Investors still haven’t woken up to the enormous value that will be realized as software eats the car. Amazon gets it, with their investments in Zoox and Aurora. Google gets it, with their investments in Waymo and Android Auto. Apple gets it, with Project Titan and Carplay. Tesla, of course, is leading the way. But investors probably won’t get it until they see it hit the bottom line.

Apple seems more likely than not to fail here. If they knew what they were doing, they would have bought Tesla for $30 billion last year. They missed the opportunity of a lifetime not scooping the company up when they could. Still, I’d love to see the two work together somehow. Tesla’s technology better integrated with Apple’s hardware and software ecosystem would be unstoppable.

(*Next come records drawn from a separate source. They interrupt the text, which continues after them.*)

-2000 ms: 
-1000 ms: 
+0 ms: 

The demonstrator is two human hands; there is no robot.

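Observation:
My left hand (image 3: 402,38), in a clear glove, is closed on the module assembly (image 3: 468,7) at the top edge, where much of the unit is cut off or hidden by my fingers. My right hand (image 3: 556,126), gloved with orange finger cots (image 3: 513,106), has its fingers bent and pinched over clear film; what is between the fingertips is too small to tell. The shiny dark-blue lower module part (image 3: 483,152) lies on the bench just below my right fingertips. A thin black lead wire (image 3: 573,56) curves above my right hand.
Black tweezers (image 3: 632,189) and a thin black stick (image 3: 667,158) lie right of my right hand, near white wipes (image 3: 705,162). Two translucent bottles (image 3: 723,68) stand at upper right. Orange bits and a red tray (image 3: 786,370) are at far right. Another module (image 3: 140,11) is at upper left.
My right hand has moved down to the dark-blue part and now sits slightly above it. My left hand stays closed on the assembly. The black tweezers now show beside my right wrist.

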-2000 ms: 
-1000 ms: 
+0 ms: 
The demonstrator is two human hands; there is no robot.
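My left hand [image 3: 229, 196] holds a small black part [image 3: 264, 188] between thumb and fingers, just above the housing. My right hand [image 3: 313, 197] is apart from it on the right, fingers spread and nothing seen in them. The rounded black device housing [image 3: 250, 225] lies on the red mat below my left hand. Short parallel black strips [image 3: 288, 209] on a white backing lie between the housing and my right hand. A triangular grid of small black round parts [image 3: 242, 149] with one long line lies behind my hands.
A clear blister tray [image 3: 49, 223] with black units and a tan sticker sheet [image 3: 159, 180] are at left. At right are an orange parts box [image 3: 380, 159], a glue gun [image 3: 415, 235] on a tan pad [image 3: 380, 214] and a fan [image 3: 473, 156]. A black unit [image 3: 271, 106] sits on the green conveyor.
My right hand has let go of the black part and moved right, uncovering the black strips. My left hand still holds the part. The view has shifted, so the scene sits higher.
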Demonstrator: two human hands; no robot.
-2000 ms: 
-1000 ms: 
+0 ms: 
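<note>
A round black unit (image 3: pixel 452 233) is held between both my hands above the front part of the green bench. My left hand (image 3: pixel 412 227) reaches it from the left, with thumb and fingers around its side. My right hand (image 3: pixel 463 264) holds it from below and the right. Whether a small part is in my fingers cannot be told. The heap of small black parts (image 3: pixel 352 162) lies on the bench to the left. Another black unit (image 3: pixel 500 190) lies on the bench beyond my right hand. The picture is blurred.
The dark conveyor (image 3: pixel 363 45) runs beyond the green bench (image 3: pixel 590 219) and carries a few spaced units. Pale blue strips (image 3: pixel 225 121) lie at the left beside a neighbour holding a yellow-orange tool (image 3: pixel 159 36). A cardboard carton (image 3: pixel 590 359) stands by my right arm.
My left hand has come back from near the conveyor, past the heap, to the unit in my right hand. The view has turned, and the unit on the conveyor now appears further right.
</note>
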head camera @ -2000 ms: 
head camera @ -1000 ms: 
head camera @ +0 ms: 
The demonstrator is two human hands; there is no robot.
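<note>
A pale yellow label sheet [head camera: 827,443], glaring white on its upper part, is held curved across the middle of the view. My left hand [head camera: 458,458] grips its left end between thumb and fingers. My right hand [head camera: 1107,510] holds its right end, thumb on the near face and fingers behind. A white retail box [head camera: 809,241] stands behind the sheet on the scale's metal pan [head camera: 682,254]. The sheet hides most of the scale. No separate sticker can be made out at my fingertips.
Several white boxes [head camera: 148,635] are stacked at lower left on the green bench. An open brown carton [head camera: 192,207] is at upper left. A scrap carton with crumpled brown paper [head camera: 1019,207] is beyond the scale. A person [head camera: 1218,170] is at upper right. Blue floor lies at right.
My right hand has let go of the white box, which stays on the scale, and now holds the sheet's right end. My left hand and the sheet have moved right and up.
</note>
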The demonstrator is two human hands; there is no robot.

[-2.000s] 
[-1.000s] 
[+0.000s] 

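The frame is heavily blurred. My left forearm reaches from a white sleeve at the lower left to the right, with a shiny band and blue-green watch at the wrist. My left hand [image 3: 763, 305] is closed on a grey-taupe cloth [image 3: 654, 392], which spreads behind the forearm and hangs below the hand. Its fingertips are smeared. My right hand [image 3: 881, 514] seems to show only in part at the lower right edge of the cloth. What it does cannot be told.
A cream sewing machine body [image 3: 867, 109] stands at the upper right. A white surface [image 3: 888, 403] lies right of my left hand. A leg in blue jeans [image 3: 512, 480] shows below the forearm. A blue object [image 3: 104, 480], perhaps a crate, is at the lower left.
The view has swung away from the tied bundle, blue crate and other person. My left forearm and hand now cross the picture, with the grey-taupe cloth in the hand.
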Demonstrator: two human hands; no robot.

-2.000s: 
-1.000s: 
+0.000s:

UPDATE: Elon Musk says he asked Apple to meet about acquiring Tesla in 2018, but they weren’t interested:

Apple’s first car will likely be a high priced relatively low volume car, competing with the BMW 7 Series, Mercedes S-Class, and Tesla Model S. Comparisons will be drawn between the Apple Car and Tesla, but the real story here is what happens to legacy automakers.

The story so far has been “Tesla vs Legacy Auto”. Some people have their money on Tesla and disruptive innovation, others have their money on legacy auto and their decades (centuries?) of experience. Each side has their advantages. But what happens when legacy auto has to fend off not only Tesla, but electric vehicles from Apple, Google, Amazon, a hundred Chinese startups? The probability that legacy auto survives this shakeup has just fallen significantly, especially since the incumbents seem paralyzed by internal bureaucracy as they try to navigate this transition.